Your answer is the lines below, exactly, from the one that contains "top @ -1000" through the one that contains "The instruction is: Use", both included.

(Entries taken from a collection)

_ _ _

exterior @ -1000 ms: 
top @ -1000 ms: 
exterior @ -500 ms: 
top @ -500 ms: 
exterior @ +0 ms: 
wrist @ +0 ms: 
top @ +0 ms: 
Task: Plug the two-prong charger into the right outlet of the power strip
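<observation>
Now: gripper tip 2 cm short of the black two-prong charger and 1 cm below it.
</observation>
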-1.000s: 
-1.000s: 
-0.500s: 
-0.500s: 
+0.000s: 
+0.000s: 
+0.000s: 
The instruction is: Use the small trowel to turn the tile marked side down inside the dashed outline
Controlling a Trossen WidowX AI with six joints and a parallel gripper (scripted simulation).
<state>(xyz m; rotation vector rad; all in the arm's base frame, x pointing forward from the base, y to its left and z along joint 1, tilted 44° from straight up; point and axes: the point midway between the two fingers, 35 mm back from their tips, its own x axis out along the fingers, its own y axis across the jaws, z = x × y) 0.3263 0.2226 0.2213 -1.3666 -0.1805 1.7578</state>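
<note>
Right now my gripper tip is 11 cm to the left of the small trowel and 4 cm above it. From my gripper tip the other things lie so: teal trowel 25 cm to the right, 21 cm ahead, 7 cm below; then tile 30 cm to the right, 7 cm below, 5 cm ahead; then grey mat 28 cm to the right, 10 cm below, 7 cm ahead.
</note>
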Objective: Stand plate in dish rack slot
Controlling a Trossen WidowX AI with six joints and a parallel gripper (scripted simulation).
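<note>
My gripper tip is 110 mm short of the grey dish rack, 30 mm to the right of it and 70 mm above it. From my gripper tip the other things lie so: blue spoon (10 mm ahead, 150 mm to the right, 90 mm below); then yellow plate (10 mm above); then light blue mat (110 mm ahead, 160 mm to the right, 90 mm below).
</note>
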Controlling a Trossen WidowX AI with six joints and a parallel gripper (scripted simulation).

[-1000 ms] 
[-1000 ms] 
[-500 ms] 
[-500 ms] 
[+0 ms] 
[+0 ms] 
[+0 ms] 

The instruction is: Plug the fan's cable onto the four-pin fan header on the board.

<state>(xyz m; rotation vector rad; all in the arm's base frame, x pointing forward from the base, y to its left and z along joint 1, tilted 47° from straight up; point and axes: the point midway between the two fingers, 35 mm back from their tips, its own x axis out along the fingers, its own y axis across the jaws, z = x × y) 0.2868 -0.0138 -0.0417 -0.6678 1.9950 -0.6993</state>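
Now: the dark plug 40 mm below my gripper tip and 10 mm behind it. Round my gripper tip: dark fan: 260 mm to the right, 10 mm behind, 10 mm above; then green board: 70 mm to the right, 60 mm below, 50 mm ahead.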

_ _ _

• **Solved exercise**:
top @ -1000 ms: 
exterior @ -500 ms: 
top @ -500 ms: 
exterior @ +0 ms: 
wrist @ +0 ms: 
top @ +0 ms: 
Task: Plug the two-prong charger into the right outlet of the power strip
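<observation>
Now: gripper tip 2 cm short of the black two-prong charger and 1 cm below it.
</observation>
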-1.000s: 
-1.000s: 
-0.500s: 
-0.500s: 
+0.000s: 
+0.000s: 
+0.000s: 
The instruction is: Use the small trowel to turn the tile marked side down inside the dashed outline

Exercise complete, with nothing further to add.